PROBLEM ▸
Retype all of the entries exactly as they appear.
Top of SUPPLIED RECORDS
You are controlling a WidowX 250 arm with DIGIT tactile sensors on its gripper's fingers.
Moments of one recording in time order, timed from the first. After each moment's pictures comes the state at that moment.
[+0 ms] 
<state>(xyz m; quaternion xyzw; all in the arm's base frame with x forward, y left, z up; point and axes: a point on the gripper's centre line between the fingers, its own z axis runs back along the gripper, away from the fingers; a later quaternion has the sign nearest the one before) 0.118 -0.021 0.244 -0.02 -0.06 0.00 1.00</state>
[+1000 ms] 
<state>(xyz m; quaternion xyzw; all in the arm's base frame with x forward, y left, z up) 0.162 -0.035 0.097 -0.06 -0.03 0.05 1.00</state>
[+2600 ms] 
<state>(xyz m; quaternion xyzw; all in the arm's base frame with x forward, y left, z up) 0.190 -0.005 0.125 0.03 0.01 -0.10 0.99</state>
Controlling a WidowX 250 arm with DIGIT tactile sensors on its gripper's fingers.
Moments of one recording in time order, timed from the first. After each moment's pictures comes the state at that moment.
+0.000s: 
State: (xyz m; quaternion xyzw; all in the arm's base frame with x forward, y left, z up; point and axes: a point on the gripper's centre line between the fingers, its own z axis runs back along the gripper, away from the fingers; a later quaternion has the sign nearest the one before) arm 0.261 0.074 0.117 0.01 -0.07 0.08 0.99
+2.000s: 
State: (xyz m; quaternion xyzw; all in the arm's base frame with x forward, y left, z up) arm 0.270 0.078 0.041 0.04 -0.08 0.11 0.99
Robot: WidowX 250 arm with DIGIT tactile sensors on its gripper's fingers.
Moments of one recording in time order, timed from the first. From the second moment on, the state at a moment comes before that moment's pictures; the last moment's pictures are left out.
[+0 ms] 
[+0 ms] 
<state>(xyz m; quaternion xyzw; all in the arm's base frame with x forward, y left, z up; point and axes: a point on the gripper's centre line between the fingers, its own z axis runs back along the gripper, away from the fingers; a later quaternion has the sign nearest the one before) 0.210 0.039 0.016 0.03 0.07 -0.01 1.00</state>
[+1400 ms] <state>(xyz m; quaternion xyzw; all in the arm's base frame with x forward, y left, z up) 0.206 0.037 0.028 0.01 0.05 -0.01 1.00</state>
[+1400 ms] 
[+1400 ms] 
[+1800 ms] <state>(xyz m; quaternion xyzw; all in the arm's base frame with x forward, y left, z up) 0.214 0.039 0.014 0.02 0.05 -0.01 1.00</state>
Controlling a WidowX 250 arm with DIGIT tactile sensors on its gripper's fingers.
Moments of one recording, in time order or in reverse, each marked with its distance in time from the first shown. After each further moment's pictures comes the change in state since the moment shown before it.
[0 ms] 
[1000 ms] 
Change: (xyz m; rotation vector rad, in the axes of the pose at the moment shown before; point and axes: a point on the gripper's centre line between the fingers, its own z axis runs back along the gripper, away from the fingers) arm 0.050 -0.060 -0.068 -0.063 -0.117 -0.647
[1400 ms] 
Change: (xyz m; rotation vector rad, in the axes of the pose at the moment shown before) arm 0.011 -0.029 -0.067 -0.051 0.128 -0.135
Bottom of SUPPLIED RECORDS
RESPONSE ▸
You are controlling a WidowX 250 arm with DIGIT tactile sensors on its gripper's fingers.
Moments of one recording in time order, timed from the first. After each moment's pictures comes the state at that moment.
[+0 ms] 
<state>(xyz m; quaternion xyzw; all in the arm's base frame with x forward, y left, z up; point and axes: a point on the gripper's centre line between the fingers, its own z axis runs back along the gripper, away from the fingers; a later quaternion has the sign nearest the one before) 0.118 -0.021 0.244 -0.02 -0.06 0.00 1.00</state>
[+1000 ms] 
<state>(xyz m; quaternion xyzw; all in the arm's base frame with x forward, y left, z up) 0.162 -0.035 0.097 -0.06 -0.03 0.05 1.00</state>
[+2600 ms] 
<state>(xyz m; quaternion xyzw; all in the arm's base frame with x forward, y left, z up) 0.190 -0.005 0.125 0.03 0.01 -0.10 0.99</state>
Controlling a WidowX 250 arm with DIGIT tactile sensors on its gripper's fingers.
Moments of one recording in time order, timed from the first. After each moment's pictures comes the state at that moment.
+0.000s: 
State: (xyz m; quaternion xyzw; all in the arm's base frame with x forward, y left, z up; point and axes: a point on the gripper's centre line between the fingers, its own z axis runs back along the gripper, away from the fingers; a later quaternion has the sign nearest the one before) arm 0.261 0.074 0.117 0.01 -0.07 0.08 0.99
+2.000s: 
State: (xyz m; quaternion xyzw; all in the arm's base frame with x forward, y left, z up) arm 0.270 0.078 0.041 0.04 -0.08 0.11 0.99
Robot: WidowX 250 arm with DIGIT tactile sensors on its gripper's fingers.
Moments of one recording in time order, timed from the first. From the second moment on, the state at a moment comes before that moment's pictures; the last moment's pictures are left out.
[+0 ms] 
[+0 ms] 
<state>(xyz m; quaternion xyzw; all in the arm's base frame with x forward, y left, z up; point and axes: a point on the gripper's centre line between the fingers, its own z axis runs back along the gripper, away from the fingers; a later quaternion has the sign nearest the one before) 0.210 0.039 0.016 0.03 0.07 -0.01 1.00</state>
[+1400 ms] <state>(xyz m; quaternion xyzw; all in the arm's base frame with x forward, y left, z up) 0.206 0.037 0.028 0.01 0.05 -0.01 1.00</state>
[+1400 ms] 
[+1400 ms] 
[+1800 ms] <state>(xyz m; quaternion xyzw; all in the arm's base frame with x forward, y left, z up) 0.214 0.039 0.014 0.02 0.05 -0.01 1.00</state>
Controlling a WidowX 250 arm with DIGIT tactile sensors on its gripper's fingers.
Moments of one recording, in time order or in reverse, each marked with its distance in time from the first shown. After each further moment's pictures comes the change in state since the moment shown before it.
[0 ms] 
[1000 ms] 
Change: (xyz m; rotation vector rad, in the axes of the pose at the moment shown before; point and axes: a point on the gripper's centre line between the fingers, its own z axis runs back along the gripper, away from the fingers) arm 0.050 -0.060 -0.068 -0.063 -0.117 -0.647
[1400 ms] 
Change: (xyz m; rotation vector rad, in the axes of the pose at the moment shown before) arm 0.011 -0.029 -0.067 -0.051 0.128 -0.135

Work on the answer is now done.